The FFCRA permits employers to exempt health care providers and emergency responders from receiving its leave benefits. Many employers who previously elected not to exempt such employees are now determining that they can no longer operate effectively with their health care providers and/or emergency responders taking leave pursuant to the FFCRA. Because the FFCRA specifically allows employers the option to exempt or not exempt these employees in accordance with their needs, employers may reasonably take steps to change their prior policies with regard to exempting these workers.
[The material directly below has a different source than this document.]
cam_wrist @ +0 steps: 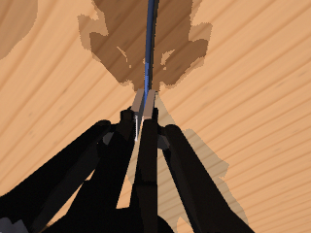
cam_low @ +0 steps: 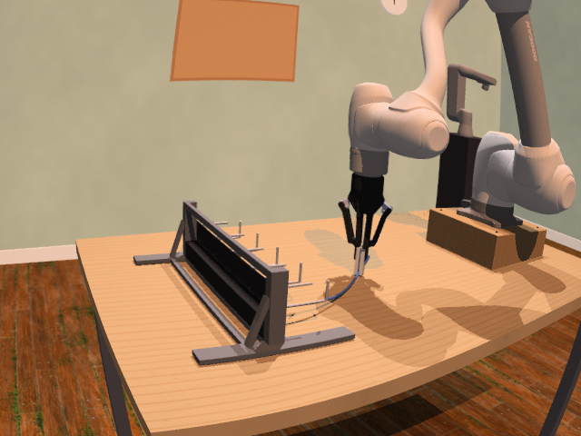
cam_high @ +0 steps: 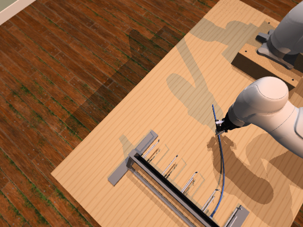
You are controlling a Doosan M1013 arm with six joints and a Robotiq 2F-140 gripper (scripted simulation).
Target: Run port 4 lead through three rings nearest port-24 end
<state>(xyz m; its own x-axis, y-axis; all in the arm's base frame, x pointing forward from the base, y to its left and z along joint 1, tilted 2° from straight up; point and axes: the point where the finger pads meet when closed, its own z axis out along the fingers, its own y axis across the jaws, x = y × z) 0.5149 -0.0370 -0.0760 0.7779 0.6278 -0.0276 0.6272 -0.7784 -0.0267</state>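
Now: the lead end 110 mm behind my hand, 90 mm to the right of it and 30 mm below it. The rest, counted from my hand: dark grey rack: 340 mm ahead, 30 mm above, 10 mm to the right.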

Any policy change should be done in an equitable, consistent manner.

Under FFCRA, “Health Care Provider includes any individual who is capable of providing health care services necessary to combat the COVID-19 public health emergency, including not only medical professionals, but also workers necessary to keep hospitals and health care facilities supplied and operational, workers involved in research, development, and production of equipment, drugs, vaccines, and other items needed to combat COVID-19. “Emergency Responder” includes those who 1) interact with and aid individuals with physical or mental health issues; 2) ensure the welfare and safety of our communities and Nation; 3) have specialized training relevant to emergency response; and, 4) provide essential services relevant to the public’s health and well-being.

The information contained in this document does not constitute legal advice. If you have questions about the matters discussed, please feel free to contact any of our labor and employment lawyers.

 


1 Employees who have already used all 12 weeks (of Emergency-FMLA and/or FMLA leave) in the designated 12 month year are not eligible for additional leave under Emergency-FMLA or FMLA.